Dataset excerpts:
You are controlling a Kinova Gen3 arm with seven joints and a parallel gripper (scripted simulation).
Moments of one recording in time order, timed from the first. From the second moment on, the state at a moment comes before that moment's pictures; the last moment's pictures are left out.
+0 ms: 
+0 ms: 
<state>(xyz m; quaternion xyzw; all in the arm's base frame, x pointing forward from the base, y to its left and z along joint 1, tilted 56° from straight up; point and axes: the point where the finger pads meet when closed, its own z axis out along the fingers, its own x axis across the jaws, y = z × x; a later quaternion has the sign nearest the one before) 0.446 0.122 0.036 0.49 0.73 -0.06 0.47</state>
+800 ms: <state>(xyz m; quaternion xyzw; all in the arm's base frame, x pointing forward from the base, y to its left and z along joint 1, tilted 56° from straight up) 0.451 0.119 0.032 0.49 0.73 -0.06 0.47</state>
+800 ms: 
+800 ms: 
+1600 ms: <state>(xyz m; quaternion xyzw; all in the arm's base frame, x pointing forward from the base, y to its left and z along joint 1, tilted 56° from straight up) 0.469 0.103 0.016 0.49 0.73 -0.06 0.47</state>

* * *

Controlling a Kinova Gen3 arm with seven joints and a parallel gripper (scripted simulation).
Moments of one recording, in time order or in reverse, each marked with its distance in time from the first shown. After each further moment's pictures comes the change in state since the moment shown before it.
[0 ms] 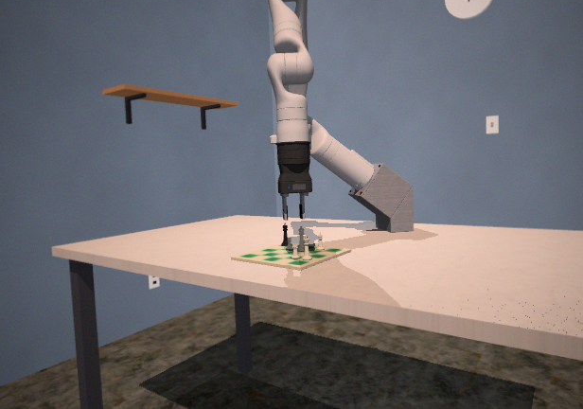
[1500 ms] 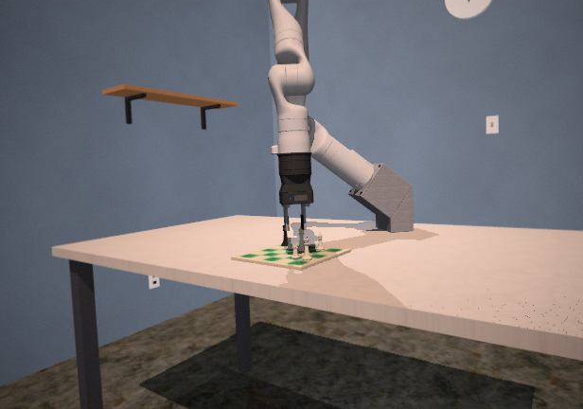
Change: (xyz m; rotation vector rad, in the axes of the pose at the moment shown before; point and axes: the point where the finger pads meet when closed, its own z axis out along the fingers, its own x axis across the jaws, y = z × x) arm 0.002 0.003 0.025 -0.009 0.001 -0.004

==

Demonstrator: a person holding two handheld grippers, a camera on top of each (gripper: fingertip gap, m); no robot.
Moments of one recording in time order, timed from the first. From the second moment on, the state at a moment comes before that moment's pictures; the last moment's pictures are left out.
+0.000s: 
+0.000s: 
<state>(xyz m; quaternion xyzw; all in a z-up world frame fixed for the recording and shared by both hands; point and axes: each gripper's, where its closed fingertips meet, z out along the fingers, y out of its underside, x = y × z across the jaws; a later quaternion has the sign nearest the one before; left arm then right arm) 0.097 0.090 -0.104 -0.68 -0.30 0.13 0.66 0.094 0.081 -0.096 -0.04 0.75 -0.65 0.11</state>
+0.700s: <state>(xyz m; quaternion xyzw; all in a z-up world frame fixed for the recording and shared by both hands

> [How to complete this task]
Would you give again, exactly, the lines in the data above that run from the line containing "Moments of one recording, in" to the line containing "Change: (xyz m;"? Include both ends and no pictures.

> [Exercise output]
Moments of one recording, in time order or in reverse, each marked with its distance in time from the first shown. After each further moment's pictures comes the change in state since the moment shown before it.
[0 ms] 
[1500 ms] 
Change: (xyz m; rotation vector rad, in the axes of the pose at the moment shown before; point and axes: the point where the finger pads meet when closed, its own z axis out along the fingers, its own x axis across the jaws, y = z × x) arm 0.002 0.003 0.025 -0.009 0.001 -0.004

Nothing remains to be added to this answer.